# WHAT YOU WILL DO
Set every entry down again exactly, omitting none.

# AVAILABLE DATA

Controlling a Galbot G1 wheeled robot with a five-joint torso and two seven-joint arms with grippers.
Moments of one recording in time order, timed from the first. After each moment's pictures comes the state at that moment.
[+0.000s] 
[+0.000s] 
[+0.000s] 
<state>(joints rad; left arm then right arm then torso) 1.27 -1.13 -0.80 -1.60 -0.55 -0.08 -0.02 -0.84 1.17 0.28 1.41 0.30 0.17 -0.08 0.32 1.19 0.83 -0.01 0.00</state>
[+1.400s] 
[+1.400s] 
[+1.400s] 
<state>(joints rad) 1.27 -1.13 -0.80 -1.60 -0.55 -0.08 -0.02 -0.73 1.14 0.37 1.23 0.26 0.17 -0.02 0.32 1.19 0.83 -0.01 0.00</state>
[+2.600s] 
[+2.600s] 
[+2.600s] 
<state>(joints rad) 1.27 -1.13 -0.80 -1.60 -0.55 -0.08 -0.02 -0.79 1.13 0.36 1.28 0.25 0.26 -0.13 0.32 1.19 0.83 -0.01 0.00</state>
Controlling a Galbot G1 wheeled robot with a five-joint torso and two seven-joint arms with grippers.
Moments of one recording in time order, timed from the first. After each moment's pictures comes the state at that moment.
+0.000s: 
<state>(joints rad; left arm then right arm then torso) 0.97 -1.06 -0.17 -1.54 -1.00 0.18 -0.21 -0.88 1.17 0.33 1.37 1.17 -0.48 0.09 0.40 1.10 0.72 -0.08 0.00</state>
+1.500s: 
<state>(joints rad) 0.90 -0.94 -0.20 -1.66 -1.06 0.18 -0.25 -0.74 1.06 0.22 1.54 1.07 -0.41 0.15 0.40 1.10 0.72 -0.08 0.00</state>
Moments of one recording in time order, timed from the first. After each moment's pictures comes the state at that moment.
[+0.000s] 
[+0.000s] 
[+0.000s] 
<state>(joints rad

# THE ANSWER
Controlling a Galbot G1 wheeled robot with a five-joint torso and two seven-joint arms with grippers.
Moments of one recording in time order, timed from the first. After each moment's pictures comes the state at that moment.
[+0.000s] 
[+0.000s] 
[+0.000s] 
<state>(joints rad; left arm then right arm then torso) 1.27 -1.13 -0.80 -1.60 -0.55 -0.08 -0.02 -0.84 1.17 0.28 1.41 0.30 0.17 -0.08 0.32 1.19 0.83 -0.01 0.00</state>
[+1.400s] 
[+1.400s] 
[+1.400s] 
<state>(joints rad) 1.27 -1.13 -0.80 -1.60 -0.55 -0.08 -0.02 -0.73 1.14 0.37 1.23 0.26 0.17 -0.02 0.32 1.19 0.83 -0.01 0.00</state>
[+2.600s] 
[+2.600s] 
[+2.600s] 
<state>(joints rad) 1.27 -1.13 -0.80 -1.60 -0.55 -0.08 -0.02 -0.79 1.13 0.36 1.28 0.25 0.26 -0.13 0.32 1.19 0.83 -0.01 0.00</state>
Controlling a Galbot G1 wheeled robot with a five-joint torso and two seven-joint arms with grippers.
Moments of one recording in time order, timed from the first. After each moment's pictures comes the state at that moment.
+0.000s: 
<state>(joints rad; left arm then right arm then torso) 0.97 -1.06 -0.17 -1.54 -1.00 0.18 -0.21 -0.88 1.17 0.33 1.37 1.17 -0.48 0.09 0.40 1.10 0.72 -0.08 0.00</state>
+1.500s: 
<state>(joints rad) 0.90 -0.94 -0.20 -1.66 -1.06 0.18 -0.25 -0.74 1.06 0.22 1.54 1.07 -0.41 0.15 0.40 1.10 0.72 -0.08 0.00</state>
Moments of one recording in time order, timed from the first. After each moment's pictures comes the state at that moment.
[+0.000s] 
[+0.000s] 
[+0.000s] 
<state>(joints rad

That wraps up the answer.